The heights of 200 kindergarten students are normally distributed with a mean of 40 and a standard deviation of 1.8 inches. Approximately how many students have a height between 37.3 inches and 44.5 inches?
To find the approximate number of students with a height between 37.3 inches and 44.5 inches, we need to calculate the z-scores for both values and then find the area between these z-scores under the normal distribution curve.
The z-score formula is given by:
z = (x - mean) / standard deviation
For the lower value of 37.3 inches:
z1 = (37.3 - 40) / 1.8
For the upper value of 44.5 inches:
z2 = (44.5 - 40) / 1.8
Calculating the z-scores:
z1 ≈ -1.472
z2 ≈ 2.472
Using a standard normal distribution table or a statistical software, we can find the area between these z-scores.
Looking up the z-scores in the standard normal distribution table, we can find the following probabilities:
P(z < -1.472) ≈ 0.0708 (Using a z-table or a calculator)
P(z < 2.472) ≈ 0.9924
To find the area between these two probabilities:
P(-1.472 < z < 2.472) = P(z < 2.472) - P(z < -1.472)
≈ 0.9924 - 0.0708
≈ 0.9216
This means that approximately 92.16% of the students have a height between 37.3 inches and 44.5 inches.
To find the approximate number of students within this range, we can multiply the percentage by the total number of students:
Approximate number of students = 0.9216 * 200
≈ 184.32
Therefore, approximately 184 students have a height between 37.3 inches and 44.5 inches.
To find the approximate number of students with a height between 37.3 inches and 44.5 inches, we can use the concept of standard deviation and the properties of the normal distribution.
1. Start by calculating the z-scores for the lower and upper limits of the height range. The z-score measures the number of standard deviations an observation is from the mean.

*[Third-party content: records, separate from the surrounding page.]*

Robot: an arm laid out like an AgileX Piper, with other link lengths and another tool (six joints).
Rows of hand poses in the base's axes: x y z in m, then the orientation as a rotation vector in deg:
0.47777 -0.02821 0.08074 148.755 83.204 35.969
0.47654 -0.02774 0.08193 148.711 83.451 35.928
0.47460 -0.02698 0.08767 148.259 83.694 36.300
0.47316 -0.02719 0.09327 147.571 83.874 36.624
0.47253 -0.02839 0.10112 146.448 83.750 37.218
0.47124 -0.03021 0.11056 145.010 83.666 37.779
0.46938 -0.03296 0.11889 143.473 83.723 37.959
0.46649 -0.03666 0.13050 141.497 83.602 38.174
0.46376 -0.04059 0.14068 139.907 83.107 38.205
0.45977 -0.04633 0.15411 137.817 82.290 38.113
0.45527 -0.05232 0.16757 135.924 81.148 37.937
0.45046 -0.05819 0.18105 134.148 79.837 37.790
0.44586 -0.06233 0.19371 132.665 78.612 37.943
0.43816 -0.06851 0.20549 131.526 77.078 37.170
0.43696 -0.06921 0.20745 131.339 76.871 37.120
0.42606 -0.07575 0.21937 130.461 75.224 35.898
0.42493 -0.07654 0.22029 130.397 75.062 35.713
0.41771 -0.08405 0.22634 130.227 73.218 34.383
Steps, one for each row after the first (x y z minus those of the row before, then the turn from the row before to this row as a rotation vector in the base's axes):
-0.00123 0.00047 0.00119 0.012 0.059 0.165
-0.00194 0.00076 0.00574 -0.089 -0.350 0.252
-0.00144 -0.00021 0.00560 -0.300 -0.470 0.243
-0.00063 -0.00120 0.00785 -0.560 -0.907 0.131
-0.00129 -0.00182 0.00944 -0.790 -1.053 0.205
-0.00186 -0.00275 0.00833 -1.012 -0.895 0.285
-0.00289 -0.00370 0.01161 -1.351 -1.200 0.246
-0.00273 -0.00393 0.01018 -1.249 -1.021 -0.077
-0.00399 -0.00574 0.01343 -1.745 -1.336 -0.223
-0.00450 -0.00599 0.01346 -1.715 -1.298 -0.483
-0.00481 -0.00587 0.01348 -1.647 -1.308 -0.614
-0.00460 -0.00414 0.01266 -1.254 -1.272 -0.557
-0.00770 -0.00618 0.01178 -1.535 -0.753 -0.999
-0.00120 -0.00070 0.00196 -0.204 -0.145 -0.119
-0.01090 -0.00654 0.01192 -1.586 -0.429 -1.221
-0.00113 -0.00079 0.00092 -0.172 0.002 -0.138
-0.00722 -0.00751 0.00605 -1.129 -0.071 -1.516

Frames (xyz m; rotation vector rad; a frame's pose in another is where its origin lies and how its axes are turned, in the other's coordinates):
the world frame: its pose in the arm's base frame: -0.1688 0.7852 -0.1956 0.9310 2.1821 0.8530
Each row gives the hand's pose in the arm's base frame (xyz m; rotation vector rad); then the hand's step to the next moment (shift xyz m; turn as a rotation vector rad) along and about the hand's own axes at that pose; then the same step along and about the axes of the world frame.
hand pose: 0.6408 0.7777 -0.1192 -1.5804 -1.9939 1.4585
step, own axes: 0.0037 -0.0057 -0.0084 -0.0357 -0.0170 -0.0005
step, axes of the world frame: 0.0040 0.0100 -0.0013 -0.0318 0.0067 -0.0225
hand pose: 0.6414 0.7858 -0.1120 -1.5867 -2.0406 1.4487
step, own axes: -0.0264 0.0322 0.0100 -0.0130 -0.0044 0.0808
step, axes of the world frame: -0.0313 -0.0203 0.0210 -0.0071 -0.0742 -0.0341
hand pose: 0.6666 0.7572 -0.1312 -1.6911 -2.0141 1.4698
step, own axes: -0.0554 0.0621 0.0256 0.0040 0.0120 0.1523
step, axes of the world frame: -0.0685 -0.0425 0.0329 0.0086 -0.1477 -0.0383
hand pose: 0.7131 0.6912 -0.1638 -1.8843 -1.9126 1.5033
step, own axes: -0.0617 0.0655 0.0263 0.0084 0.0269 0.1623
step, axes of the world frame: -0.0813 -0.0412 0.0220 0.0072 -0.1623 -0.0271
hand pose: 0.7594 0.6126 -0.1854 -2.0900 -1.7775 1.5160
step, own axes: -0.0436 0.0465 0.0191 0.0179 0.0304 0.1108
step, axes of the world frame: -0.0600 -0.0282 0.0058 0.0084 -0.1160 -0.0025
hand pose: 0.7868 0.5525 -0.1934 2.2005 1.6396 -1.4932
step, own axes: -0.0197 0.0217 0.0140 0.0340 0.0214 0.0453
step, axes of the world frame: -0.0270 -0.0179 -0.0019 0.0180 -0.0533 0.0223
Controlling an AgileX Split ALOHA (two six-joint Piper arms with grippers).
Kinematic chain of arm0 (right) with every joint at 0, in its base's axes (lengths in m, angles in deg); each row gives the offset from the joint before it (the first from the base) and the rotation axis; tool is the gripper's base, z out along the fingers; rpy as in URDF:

For the lower limit (37.3 inches):
z = (37.3 - 40) / 1.8
For the upper limit (44.5 inches):
z = (44.5 - 40) / 1.8
2. Use a standard normal distribution table (also known as a z-table) or a statistical software to find the area under the standard normal curve between these two z-scores.
Alternatively, you can use a calculator or an online tool that provides the cumulative probability of a normal distribution given the z-scores.
3. Take the difference between these two areas to find the approximate proportion of students with a height between 37.3 inches and 44.5 inches.
4. Finally, multiply this proportion by the total number of students (200) to estimate the number of students within the given height range.
It is important to note that the "approximately" in the question implies that we are using an approximation because the normal distribution is continuous and the actual number of students falling within the range will be a whole-number count.
Z = (score-mean)/SD
Find table in the back of your statistics text labeled something like "areas under normal distribution" to find the proportion/probability between the two Z scores. Multiply that by 200.